其他三个人有些无语,这人想象力怎么这么丰富?
“他到底怎么了?还要呆多久?”宋司渊问许星灿。
“腿断了,还要两个月”许星灿瞪了夏行之一眼,撇着嘴说。
宋司渊看了一眼许星灿又看了一眼夏行之,走了出去,不知在想什么。
夏行之吃了半个月的素菜,终于受不了,一天许星灿送饭的时候,夏行之一手扶着脸,嘟着嘴说:“这饭菜太难吃了,叫宋司渊过来!”
许星灿,已经无语了,天天听他这么叫,早习惯了,“你当公子闲吗?有这点时间,公子不会去做别的事情吗?”
“我不管,我不管,你们得给我吃肉!!!!”
许星灿狠狠的瞪了他一眼,我们都很少吃肉,你算个什么啥?给你东西吃都不错了!许星灿虽然很生气,但这些话也只能在心里说说,毕竟来者是客,也不好拂他的面子,只好认命的去找公子了。

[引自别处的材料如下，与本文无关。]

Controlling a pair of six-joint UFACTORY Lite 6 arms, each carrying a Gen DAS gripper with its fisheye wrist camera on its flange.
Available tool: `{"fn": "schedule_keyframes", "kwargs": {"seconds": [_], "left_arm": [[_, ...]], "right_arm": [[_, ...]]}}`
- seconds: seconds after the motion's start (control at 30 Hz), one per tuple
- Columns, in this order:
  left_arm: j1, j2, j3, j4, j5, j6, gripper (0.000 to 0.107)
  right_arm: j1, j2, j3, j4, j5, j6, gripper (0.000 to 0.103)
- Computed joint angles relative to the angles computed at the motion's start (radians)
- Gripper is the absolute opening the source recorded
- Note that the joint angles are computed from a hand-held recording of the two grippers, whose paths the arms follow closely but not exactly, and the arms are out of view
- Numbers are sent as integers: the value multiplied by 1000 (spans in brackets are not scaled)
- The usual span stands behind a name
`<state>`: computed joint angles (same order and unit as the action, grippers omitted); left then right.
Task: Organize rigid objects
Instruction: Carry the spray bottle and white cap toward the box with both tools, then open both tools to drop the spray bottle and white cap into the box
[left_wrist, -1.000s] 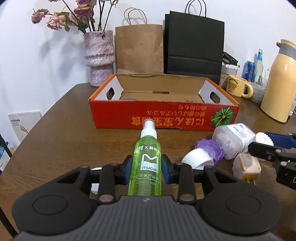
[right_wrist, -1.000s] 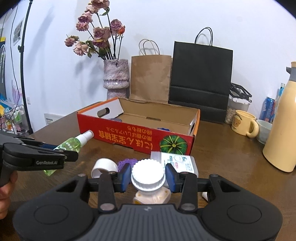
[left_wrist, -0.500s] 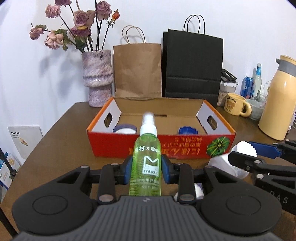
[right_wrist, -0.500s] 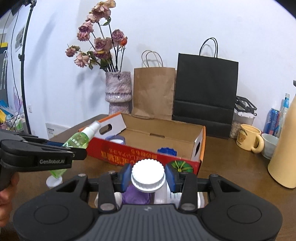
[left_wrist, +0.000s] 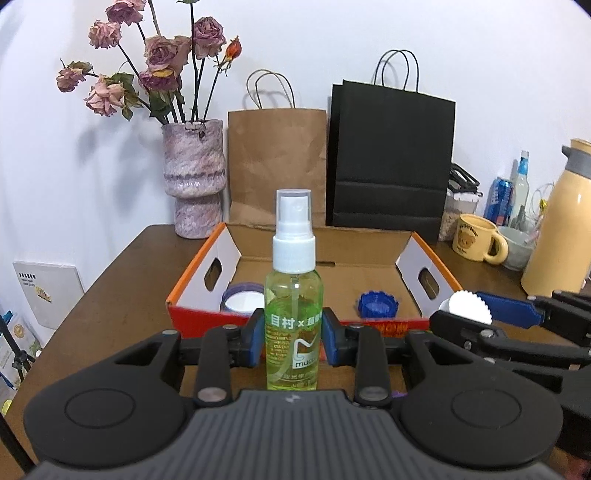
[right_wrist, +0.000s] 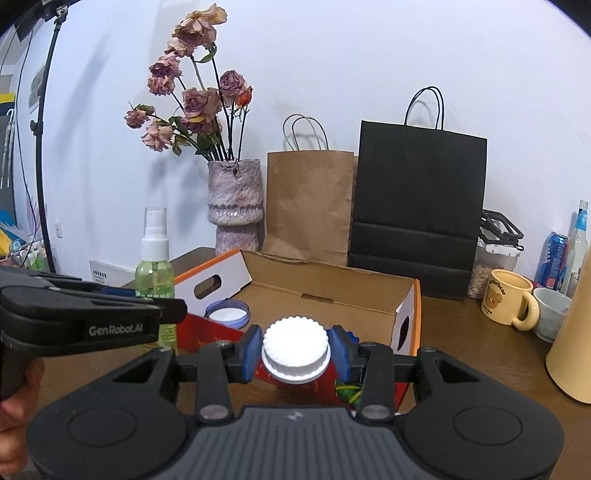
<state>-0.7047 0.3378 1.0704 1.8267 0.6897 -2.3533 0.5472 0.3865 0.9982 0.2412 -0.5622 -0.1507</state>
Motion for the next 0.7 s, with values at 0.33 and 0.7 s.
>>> {"fn": "schedule_keyframes", "kwargs": {"seconds": [0.33,0.7], "left_arm": [[69,84,151,7,-36,28,32],[135,242,379,8,-90,72,32]], "right_arm": [[-26,125,180,-28,46,19,39],[-77,288,412,-93,106,85,39]]}}
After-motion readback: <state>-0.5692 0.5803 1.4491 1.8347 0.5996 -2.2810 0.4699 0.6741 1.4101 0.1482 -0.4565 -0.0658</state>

“公子!”许星灿哗啦啦的推开门,只见气氛压抑,黑压压的站了一排人。
“这咋了?”
“小公子被人刺杀,现在还昏迷着。”
“没有中毒吧?老伤未好,新伤又起,那刺客在哪里?老娘要杀了他!”
“公子帮小公子解了毒,那刺客,冉先生正在审问着呢,许姑娘可要过去看看?”一人搭话道。
“嗯”
走进内室,浓浓的药味和血腥味交杂在一块,有些刺鼻,宋司渊趴在床边上,用手摸了摸宋泯深的额头,听见背后有脚步声,回头看看,“灿灿,有什么事吗?”
“公子,你守了蛮久了,我来守着吧!那个人说想吃肉,吃了这么多天的素菜,他说他腻了!果真是大家公子,娇生惯养!哼!”
“无妨,正好也给泯深和媔媔换点口味,受了伤要好好恢复一下才对。吩咐厨房,今天做些肉吧!”
“公子,你要不亲自下厨吧!小公子应该会喜欢的。”
“嗯,也行吧” 宋司渊有些迟疑的说道,眉眼里带着些劳累的痕迹,让人心疼,穿着一身白衣,更让人感觉我见忧伶。
“对了,公子,什么人伤的小公子啊?”
“除了狗屁夏皇帝,还能有谁?媔媔和泯深至今都昏迷不醒着呢!”冉楼从暗室中走出来,撇撇嘴道。
“还伤了小小姐!”许星灿忍不住叫出声来。难怪这么压抑,原来伤了两尊大佛啊!
许星耀从外面走进来,郑重的说:“属下见过公子,那个刺客服毒自尽了!”
宋司渊摆摆手说:“我早就想到了,毕竟是死士!”
“好了,灿灿在这儿守着,我去做饭。”
“是”
“等等,我刚才听见了什么?公子要亲自做饭?”
“你没有幻听,我也听见了!”
“这是不是受到太大刺激,魔怔了?”
————
宋司渊推开房门,看见夏行之正抱着腿坐在床上啃手指,不禁笑出了声。
听到声音的夏行之抬起了头,布满星辰的眼睛一下子闯进了那沉静的眸子里,虽然光芒四溢,且沉着稳静,他咧嘴笑了,“终于想起我啦!吃的呢?”
“去小厨房,我给你做”
“啊,你给我做?!”
“怎么不愿意?”
“愿意,愿意,怎么会不愿意?我都快饿死啦,好想吃饭呐!”
宋司渊走进厨房,提起袖子,将仆人送来的牛肉放在钉板上,用热水散冻,夏行之站在一旁正不知所措,却见宋司渊嘶了一声,连忙回过神,鬼使神差的抓住他的手,只见鲜血从伤口处流了出来,又鬼使神差的吻了上去,将血吸干,等他抬起头来时,才发现两人十分尴尬的站着,他不好意思摸摸头“嗯,刚才流血了,要止血,嘿嘿嘿!”
“嗯”宋司渊的耳朵都红了,说话声音也不自觉的柔和了一些,两人相对无言。